_WORK ORDER_. Write out all of the data again, exactly as it reads.

_DATA BLOCK_.
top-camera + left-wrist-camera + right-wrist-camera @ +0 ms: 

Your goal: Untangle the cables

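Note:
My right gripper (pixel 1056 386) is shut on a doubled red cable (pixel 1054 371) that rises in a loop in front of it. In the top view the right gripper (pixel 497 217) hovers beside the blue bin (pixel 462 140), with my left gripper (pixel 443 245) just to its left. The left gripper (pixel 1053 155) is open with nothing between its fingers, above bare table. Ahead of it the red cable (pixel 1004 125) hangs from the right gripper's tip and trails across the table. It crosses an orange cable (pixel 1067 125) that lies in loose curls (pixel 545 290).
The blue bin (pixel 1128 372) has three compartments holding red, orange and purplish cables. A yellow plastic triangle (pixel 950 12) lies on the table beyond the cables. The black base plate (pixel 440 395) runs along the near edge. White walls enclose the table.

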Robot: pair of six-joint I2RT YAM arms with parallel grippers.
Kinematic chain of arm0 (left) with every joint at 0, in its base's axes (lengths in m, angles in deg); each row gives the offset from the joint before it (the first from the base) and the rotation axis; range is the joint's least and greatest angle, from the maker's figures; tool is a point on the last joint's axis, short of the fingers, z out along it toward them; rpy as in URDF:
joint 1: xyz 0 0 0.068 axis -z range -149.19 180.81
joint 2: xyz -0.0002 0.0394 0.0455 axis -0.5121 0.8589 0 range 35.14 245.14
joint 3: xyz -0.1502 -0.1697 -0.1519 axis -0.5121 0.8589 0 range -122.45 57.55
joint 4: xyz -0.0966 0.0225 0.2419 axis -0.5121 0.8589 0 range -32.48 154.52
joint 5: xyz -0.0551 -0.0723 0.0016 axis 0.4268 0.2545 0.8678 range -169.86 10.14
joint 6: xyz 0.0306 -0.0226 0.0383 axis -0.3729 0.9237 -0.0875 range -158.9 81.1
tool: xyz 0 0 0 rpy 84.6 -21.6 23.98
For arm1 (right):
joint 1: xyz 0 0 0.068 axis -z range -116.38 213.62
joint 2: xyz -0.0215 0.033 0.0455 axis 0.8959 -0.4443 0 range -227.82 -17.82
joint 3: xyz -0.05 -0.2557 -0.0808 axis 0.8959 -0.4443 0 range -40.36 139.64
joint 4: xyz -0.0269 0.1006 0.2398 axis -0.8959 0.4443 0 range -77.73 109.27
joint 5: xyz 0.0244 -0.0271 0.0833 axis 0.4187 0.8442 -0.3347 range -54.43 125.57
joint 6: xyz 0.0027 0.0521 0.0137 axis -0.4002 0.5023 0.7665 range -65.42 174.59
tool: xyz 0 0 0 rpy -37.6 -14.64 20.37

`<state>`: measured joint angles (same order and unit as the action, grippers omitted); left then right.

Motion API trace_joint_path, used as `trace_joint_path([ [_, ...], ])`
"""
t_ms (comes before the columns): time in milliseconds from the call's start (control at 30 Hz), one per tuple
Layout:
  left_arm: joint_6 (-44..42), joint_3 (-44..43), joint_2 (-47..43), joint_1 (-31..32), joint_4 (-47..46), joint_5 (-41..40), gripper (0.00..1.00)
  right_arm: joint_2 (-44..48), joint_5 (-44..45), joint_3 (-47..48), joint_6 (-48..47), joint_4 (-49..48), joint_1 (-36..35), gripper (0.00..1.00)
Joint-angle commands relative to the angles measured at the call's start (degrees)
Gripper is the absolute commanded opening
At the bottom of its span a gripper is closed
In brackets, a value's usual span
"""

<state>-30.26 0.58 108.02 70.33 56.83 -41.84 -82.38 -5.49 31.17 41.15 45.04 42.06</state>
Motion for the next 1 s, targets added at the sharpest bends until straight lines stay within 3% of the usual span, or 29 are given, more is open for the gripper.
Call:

_RESULT OF THE TASK_.
top-camera + left-wrist-camera + right-wrist-camera @ +0 ms: 

Your goal: Untangle the cables

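Note:
My right gripper (pixel 1056 386) is shut on a doubled red cable (pixel 1054 371) that rises in a loop in front of it. In the top view the right gripper (pixel 497 217) hovers beside the blue bin (pixel 462 140), with my left gripper (pixel 443 245) just to its left. The left gripper (pixel 1053 155) is open with nothing between its fingers, above bare table. Ahead of it the red cable (pixel 1004 125) hangs from the right gripper's tip and trails across the table. It crosses an orange cable (pixel 1067 125) that lies in loose curls (pixel 545 290).
The blue bin (pixel 1128 372) has three compartments holding red, orange and purplish cables. A yellow plastic triangle (pixel 950 12) lies on the table beyond the cables. The black base plate (pixel 440 395) runs along the near edge. White walls enclose the table.
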
Robot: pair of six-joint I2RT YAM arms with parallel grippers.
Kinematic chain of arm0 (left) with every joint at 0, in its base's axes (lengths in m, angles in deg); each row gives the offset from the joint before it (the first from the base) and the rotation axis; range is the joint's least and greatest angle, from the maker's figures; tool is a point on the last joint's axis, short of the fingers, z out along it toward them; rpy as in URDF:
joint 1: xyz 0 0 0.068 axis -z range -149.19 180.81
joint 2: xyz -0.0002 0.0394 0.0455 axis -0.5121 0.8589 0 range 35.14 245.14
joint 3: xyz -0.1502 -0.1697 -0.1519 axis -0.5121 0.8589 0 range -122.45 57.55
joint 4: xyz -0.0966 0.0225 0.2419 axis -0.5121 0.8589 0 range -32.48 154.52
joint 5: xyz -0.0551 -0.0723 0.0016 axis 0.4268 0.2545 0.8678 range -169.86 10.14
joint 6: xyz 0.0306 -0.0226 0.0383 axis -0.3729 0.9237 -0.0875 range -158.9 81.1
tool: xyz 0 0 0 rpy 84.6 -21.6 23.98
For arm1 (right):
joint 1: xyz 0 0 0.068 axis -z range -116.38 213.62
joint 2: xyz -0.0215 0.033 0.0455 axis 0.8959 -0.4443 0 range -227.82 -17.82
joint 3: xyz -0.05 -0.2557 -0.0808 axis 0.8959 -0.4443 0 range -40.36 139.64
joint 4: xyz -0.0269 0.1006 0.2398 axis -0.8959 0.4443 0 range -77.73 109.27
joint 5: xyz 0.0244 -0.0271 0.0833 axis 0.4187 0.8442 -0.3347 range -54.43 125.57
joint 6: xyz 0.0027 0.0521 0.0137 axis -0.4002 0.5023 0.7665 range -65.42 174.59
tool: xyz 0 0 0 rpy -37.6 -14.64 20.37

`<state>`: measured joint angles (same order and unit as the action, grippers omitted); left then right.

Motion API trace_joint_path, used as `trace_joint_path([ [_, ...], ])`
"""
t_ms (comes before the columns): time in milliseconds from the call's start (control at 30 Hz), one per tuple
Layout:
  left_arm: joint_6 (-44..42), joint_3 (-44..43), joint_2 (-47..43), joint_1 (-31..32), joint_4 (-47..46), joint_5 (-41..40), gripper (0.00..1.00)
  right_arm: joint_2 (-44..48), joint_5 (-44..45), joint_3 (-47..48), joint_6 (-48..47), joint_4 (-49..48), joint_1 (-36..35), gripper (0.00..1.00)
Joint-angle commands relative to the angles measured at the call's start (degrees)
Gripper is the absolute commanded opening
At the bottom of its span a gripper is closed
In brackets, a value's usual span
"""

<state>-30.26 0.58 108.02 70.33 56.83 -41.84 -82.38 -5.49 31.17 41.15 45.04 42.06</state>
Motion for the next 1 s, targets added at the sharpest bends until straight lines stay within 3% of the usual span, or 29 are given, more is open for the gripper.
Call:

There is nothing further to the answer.